[To do] Without the pictures, retype each line below exactly as it stands.

[Material provided Boundary: Start]

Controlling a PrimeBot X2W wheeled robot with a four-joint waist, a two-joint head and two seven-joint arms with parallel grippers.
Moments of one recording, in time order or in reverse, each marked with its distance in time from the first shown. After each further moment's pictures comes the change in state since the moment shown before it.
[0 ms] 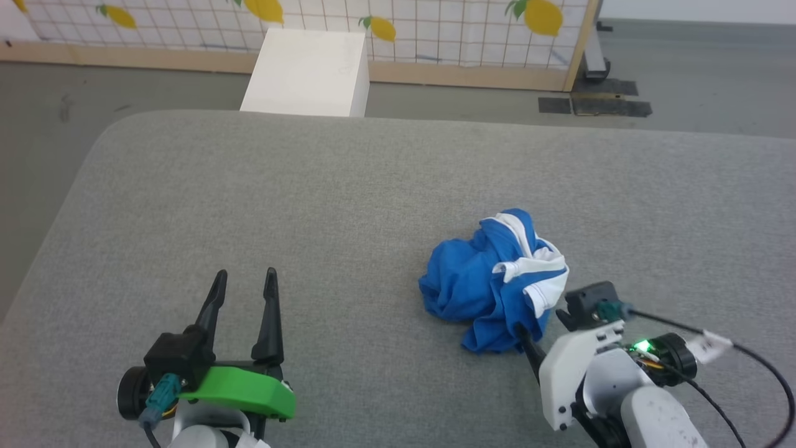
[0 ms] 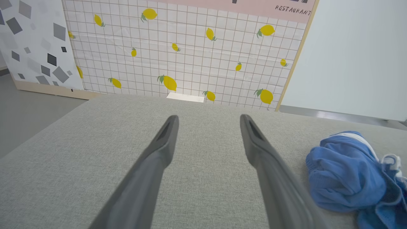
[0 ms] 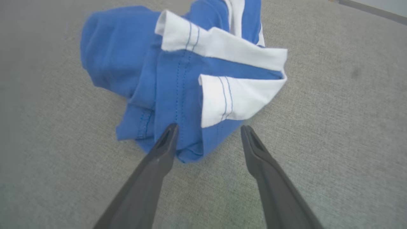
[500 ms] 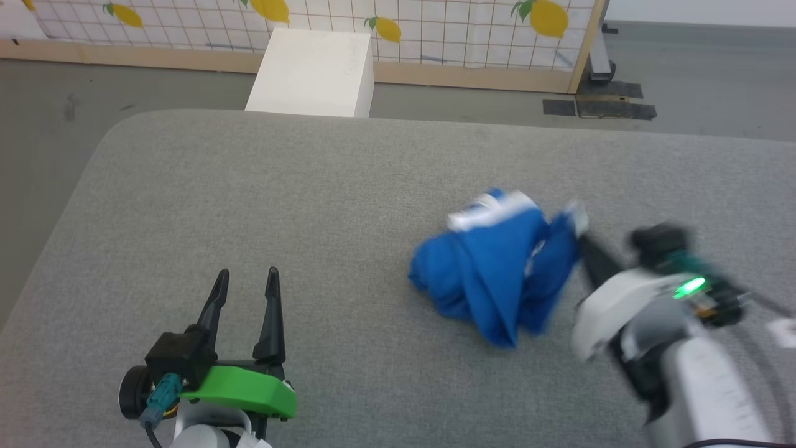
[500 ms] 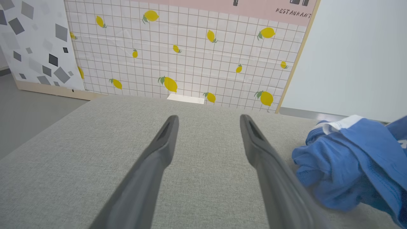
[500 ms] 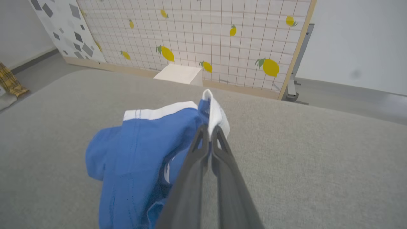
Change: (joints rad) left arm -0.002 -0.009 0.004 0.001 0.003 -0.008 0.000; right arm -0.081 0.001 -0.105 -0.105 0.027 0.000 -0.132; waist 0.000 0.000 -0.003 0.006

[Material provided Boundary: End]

[Response for this exercise]
Controlling a PrimeBot X2W wheeled robot with a four-joint waist, a two-joint head and two seven-joint arms with parallel grippers.
Moments of one recording, in time order or in reverse, each marked with its distance in time from the first shown. After each further moment's pictures comes the change in state since the moment shown before it.
[0 ms] 
[0 ms] 
[0 ms] 
[500 ms] 
[500 ms] 
[500 ms] 
Change: (joints rad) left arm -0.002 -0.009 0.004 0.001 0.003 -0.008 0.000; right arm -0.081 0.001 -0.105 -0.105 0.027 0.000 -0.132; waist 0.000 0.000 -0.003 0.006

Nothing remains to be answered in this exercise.